Different translation dynamics of β- and γ-actin regulates cell migration

beta- and gamma-cytoplasmic actins are ubiquitously expressed in every cell type and are nearly identical at the amino acid level but play vastly different roles in vivo. Their essential roles in embryogenesis and mesenchymal cell migration critically depend on the nucleotide sequences of their genes, rather than their amino acid sequences; however, it is unclear which gene elements underlie this effect. Here we address the specific role of the coding sequence in beta- and gamma-cytoplasmic actins' intracellular functions, using stable polyclonal populations of immortalized mouse embryonic fibroblasts with exogenously expressed actin isoforms and their 'codonswitched' variants. When targeted to the cell periphery using beta-actin 3' UTR; beta-actin and gamma-actin have differential effects on cell migration. These effects directly depend on the coding sequence.

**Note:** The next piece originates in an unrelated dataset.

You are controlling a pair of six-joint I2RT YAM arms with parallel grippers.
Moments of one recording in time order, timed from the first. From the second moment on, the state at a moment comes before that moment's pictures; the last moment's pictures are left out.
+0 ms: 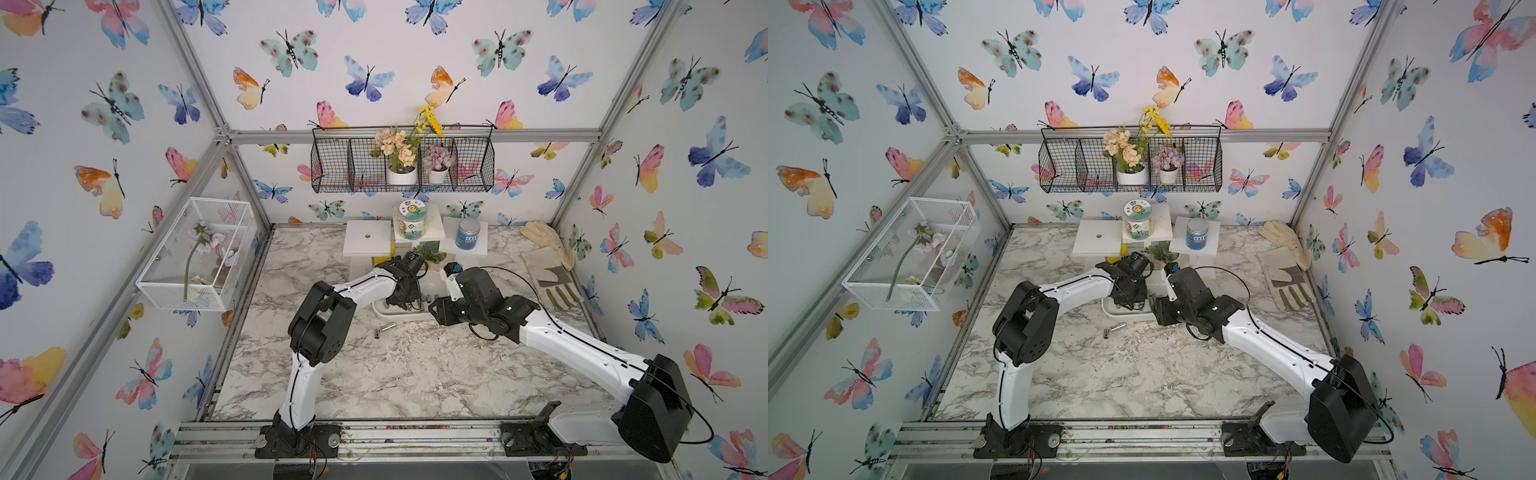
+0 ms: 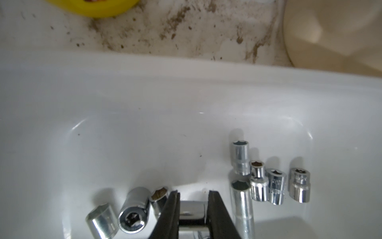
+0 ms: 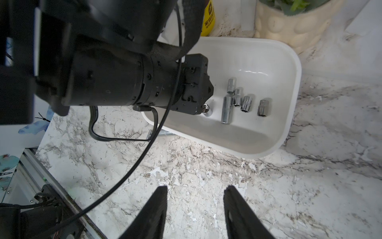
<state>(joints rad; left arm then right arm) -0.67 2.10 1.56 -0.61 -0.09 -0.75 0.74 1.34 1.00 -0.45 -0.07 0.43</state>
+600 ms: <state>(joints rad) -0.69 2.04 1.49 -0.60 -0.10 -0.74 0.74 1.35 0.99 -0.46 -0.06 0.43</state>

Singlemolecule measurements of actin isoform translation, combined with fluorescence recovery after photobleaching, demonstrate a pronounced difference in beta- and gamma-actins' translation elongation rates in cells, leading to changes in their dynamics at focal adhesions, impairments in actin bundle formation, and reduced cell anchoring to the substrate during migration. Our results demonstrate that coding sequence-mediated differences in actin translation play a key role in cell migration.

Automated summary

The study investigates the role of coding sequence in beta- and gamma-cytoplasmic actins' intracellular functions, revealing that differences in translation rates between the two actins affect their dynamics at focal adhesions, actin bundle formation, and cell migration. This coding sequence-mediated difference in actin translation plays a key role in cell migration.